W imprezie wzięli też udział inni zawodnicy BKS WP Kościelisko. M.in. Andrzej Nędza-Kubiniec, z którym Mąka wystąpiła w rywalizacji mikstów. Ich strzelania skończyły się 11 doładowaniami, ale nie musieli pokonywać rund karnych. Zajęli 9. pozycję.
Taka sama lokata przypadła w udziale sztafecie mieszanej w składzie: Kamila Żuk, Karolina Pitoń, Tomasz Zięba, Tomasz Jakieła (troje ostatnich z BKS WP). Przy czym oni zostali zdublowani, sporo czasu tracąc wcześniej na strzelnicy. Bilans zespołu: 18 doładowań oraz 2 karne rundy - obie zarobiła Pitoń.
Indywidualnie w Martell biathloniści rywalizowali w sprintach. W pierwszym Polki zajęły dwa punktowane miejsca: Żuk była 27. (2 niecelne strzały), a Pitoń 31. (4 karne rundy).
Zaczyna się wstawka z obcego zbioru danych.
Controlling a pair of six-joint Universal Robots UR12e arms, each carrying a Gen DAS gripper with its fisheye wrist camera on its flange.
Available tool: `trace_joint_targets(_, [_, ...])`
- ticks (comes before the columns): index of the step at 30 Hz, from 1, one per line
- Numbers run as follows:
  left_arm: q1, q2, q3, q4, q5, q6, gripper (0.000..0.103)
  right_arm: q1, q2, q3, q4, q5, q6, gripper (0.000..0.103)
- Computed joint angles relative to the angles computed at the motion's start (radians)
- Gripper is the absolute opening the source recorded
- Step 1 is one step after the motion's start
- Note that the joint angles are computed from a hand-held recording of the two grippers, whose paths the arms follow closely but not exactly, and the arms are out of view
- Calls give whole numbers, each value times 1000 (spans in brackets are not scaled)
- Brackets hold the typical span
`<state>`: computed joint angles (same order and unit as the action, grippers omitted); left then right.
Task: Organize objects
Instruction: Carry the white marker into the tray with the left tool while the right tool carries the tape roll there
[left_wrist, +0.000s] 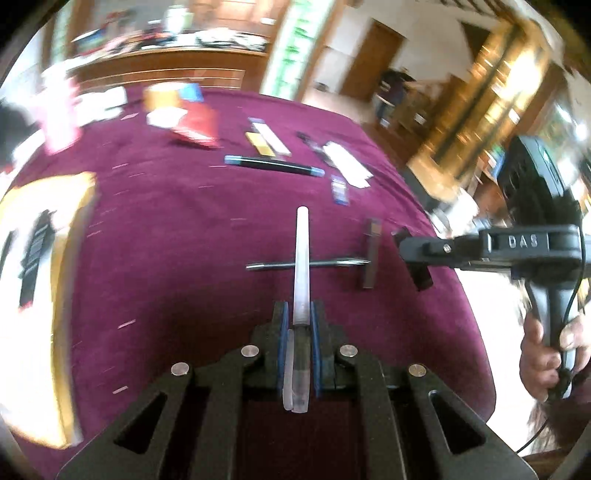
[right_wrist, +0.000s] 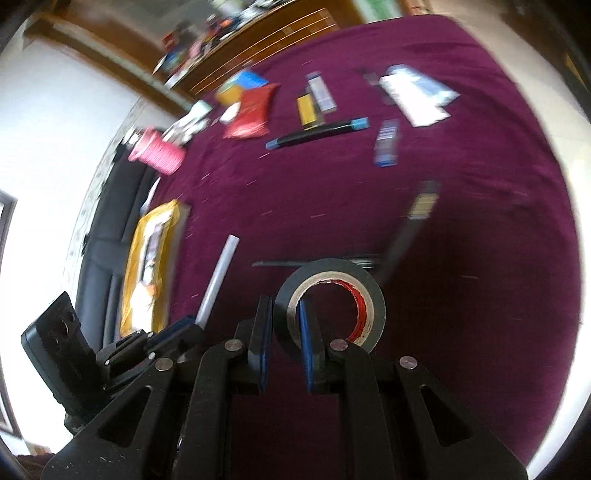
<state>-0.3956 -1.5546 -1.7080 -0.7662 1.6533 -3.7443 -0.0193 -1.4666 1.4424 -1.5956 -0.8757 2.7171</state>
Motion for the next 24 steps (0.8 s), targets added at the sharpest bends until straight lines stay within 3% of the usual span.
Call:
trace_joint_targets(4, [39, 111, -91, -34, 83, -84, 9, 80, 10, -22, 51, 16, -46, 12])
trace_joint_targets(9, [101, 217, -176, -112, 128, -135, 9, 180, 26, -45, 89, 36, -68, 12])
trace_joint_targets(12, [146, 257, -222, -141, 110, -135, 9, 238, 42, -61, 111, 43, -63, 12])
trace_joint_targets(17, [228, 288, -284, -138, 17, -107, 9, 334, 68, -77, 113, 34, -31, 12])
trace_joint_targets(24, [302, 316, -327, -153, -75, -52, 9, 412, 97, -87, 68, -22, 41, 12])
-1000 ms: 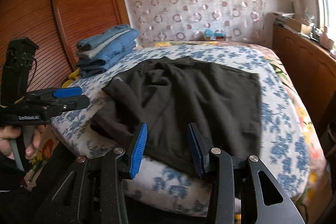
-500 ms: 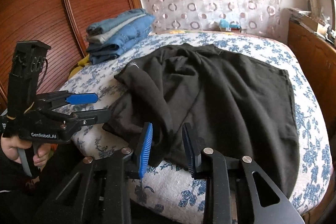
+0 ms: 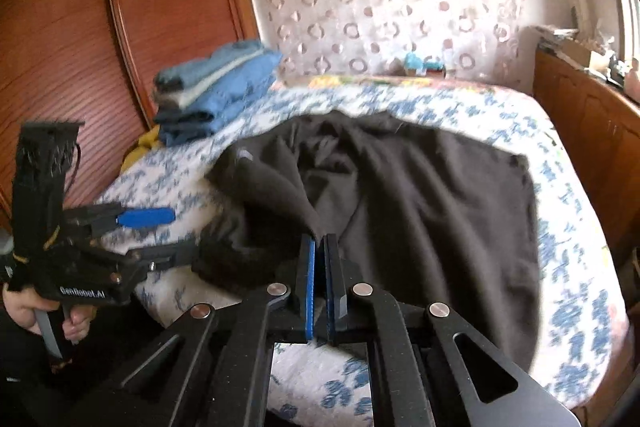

Anna Mąka była 41. (3).
Następnego dnia Mąka nie pomyliła się na strzelnicy ani raz, i to zaowocowało najlepszym wynikiem w całym sezonie. Do zwyciężczyni, Ukrainki Nadii Biełkiny, zawodniczka z Kościeliska straciła minutę i 5 sekund. Siedemasta w tym biegu była Żuk, a 32. Pitoń. Ona szansę na dobry wynik straciła podczas strzelania w postawie stojąc, kiedy zarobiła 4 karne rundy (w sumie miała ich 5).
Spośród męskiej części ekipy w pucharowe punkty wskoczył Tomasz Jakieła - był 39. w drugim sprincie (2 niecelne strzały). Zięba zajął w tym biegu 41. lokatę (1), a Nędza-Kubiniec 60. (3).